L’omaggio a Lucio Dalla nel giorno del suo compleanno da parte dei Negramaro in apertura di serata non convince. Quel cantare solito di Sangiorgi, pieno di ghirigori e strascichi, poco si legava con l’incisività che fu del grande Dalla.

E ora veniamo ai 23 duetti, sui quali spicca ancora Orietta Berti che canta con le Deva, “Io che amo solo te“. La sicurezza della Berti, l’intonazione, la presenza scenica rendono tutto perfetto, incastonata anche in 4 gemme tra le quali non si può non notare la bravissima Verdiana Zangaro. 

Poco altro degno di nota.

Fulminacci con Valerio Lundini e uno stratosferico Roy Paci alla tromba che scelgono come pezzo “Penso positivo“, che finisce in: “la musica, la la musica … la pandemia”

Molto bene i Maneskin con Manuel Agnelli in “Amandoti”. Agnelli è parte integrante del gruppo, è guida senza sostituire il leader e la performance è appagante.

Samuele Bersani accompagna Willie Peyote con la sua “Giudizi Univesali”. Bello rivedere Bersani, ma fiacca l’esibizione.

Ghemon sceglie i Neri Per Caso con un medley “Le ragazze”,  “Donne”, Acqua e sapone” e “La canzone del sole”. Un bel salto nel passato con i cantanti divenuti famosi per il canto a cappella, l’orchestra per un po’ si ferma, ed è tutto molto suggestivo.

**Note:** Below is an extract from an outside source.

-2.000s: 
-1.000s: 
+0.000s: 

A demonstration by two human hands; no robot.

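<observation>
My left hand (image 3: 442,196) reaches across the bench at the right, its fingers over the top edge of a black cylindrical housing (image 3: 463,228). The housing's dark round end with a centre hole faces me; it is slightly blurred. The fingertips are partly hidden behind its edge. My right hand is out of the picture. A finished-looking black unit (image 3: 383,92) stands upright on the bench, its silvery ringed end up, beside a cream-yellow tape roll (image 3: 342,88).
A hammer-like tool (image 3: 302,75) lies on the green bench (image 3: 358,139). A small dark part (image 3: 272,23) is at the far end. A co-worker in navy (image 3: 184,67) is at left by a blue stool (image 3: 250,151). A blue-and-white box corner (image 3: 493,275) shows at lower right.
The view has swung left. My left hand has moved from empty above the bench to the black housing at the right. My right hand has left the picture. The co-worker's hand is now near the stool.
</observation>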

Gaia divide il palco con Lous and the Yakuza. Bravissima cantante congolese che in francese canta divinamente la sua parte in “Mi sono innamorato di te” che fu di Tenco. A questo servono i duetti, a dare nuovo luce ai cantanti in gara e in questo caso, l’intento è davvero riuscito.

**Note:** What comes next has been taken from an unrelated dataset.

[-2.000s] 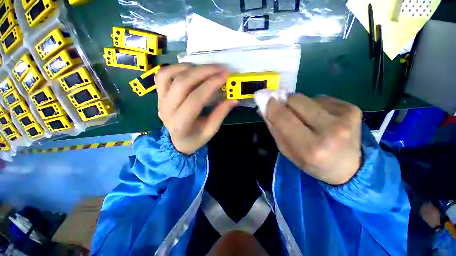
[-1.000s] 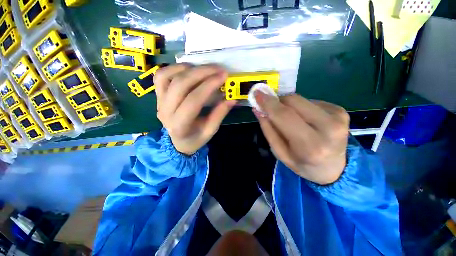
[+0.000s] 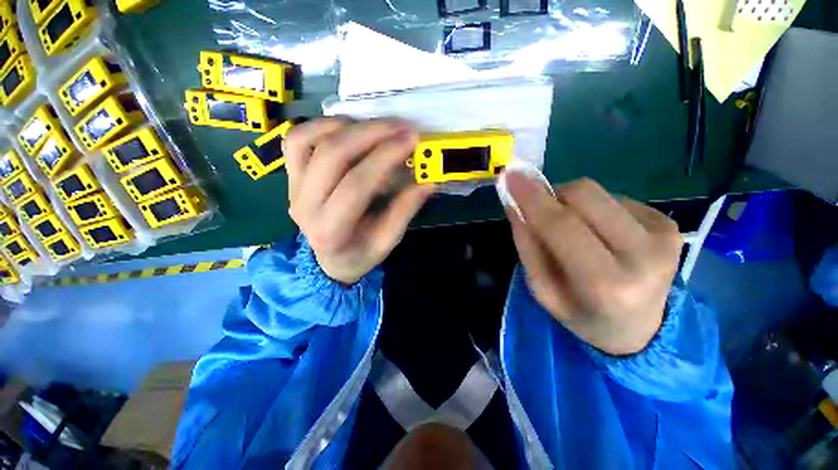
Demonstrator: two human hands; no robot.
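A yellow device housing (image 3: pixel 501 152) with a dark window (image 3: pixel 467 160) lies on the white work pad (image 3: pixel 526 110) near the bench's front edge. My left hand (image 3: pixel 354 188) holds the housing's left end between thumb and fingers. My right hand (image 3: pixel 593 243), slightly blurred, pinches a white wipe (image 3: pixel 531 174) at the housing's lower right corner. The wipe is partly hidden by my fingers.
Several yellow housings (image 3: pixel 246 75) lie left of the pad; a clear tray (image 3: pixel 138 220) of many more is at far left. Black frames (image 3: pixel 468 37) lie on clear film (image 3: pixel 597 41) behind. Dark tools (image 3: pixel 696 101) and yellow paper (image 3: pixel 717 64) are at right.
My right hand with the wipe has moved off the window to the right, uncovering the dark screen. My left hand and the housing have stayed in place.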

Madame molto molto bene con  Prisencolinensinainciusol” di Celentano, che simula una lezione in classe ed è molto efficace oltre che scenograficamente gradevole.

L’omaggio ai lavoratori dello spettacolo da parte de Lo stato sociale è d’impatto e ridesta dalla calma piatta in cui versa la kermesse per diverse ore. Con Sergio Rubini e con gli addetti ai lavori in “Non è per sempre” degli Afterhours.

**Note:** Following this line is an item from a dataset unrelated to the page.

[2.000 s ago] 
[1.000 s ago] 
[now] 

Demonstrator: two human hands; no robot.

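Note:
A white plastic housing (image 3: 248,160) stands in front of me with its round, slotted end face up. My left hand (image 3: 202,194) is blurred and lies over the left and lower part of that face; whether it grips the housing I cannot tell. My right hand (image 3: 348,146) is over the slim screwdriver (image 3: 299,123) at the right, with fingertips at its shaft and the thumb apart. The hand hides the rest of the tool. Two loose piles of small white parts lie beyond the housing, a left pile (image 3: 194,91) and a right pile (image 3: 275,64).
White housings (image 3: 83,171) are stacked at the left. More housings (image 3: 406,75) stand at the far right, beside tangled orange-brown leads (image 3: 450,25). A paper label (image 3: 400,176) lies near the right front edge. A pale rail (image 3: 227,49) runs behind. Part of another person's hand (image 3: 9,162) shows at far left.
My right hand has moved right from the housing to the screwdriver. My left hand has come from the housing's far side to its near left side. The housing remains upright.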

Non mi hanno convinto affatto Noemi con Neffa in “Prima di andare via“. Tutto sottotono, si riprendono nel finale ma ormai è troppo tardi e ci si scopre ad ammirare la mise di Noemi anziché i colori della sua voce.

Male anche Arisa, con Michele Bravi in “Quando” di Pino Daniele. Qualcosa si è rotto, si è inceppato in Arisa, ha perso lo slancio e la felicità nel cantato e a nulla serve il cambio di look. Bravi sembrava non voler neanche essere lì.

Ermal Meta è Caruso per una sera, con “Napoli Mandolino Orchestra”. Compitino portato a termine che gli assicura la vetta della classifica alla fine della terza serata del festival.

Finisco sempre per nominarla per ultima, ma ieri sera avrebbe meritato il podio la macchina da guerra che risponde al nome di Annalisa. Chissà se l’ha avuta mai una incertezza nel cantare. Io non l’ho mai sentita perdere un colpo e ieri sera è stata pazzesca con il chitarrista Federico Poggipollini  in “La musica è finita” di Ornella Vanoni. Stamane è stata l’unica esibizione che ho desiderato riascoltare.

E’ sicuramente l’edizione del “sociale” perché anche stasera tra un siparietto di Zlatan Ibrahimović ed una eccellente Valeria Fabrizi che ha raccontato di suo marito scrittore di canzoni, c’è stata Antonella Ferrari che calca il palco con un stampella e che regala un monologo sulla sclerosi multipla e poi Donato Grande l’asso del Powerchair Football.

Che aggiungere … stiamo vivendo di caffè a notte fonda e allenando la resistenza.
Ma dobbiamo arrivare fino in fondo, perché Sanremo è istituzione come la bandiera bianca rosso e verde.
E preferiamo questi colori, a quelli della pandemia

Stasera si decreterà il vincitore tra le nuove proposte.
Che vinca il migliore (Folcast)

A domani

LaStammelluti

Sanremo rispecchia da sempre il detto: “nel bene o nel male, l’importante è che se ne parli”.
E dunque noi ne parliamo.

Per la seconda serata non ci sono molti plausi, considerato che è stato davvero difficile arrivare alla fine, per una serie di motivi. Uno su tutti, la minor presenza sul palco di Fiorello, considerato che è lui a tenere il ritmo della Kermesse canora. Anche la “valletta” non è stata all’altezza della prima serata. Al posto della De Angelis arriva una Elodie, che malgrado si atteggi a mannequin risulta impacciata anche nella semplice lettura dei nomi dei cantanti in gara. Per non parlare del medley, con scenografia e corpo di ballo stile Beyoncè senza essere Beyoncè.

Ma andiamo subito a dire cosa salvo di questa seconda serata di Sanremo ventiventuno. 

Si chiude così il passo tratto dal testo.